> **What you will do**:
Report the count of lines holding "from" in the records, with no other words.

---

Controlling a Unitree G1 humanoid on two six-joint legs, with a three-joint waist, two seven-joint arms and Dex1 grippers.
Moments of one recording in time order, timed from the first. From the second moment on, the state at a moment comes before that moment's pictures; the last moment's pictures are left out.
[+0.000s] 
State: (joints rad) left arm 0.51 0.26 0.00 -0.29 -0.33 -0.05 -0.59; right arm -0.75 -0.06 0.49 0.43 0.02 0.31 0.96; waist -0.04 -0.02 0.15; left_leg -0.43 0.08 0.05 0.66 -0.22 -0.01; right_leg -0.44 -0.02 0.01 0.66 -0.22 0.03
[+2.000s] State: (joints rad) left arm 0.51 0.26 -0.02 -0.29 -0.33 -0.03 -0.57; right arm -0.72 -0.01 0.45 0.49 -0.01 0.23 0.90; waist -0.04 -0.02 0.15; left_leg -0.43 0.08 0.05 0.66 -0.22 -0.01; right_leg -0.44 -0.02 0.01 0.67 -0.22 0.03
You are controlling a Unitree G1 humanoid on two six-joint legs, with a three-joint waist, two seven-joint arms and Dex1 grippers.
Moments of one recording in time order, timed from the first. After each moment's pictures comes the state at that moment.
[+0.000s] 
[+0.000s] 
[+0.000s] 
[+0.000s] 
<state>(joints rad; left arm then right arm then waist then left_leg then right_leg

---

> **Completed exercise**:
2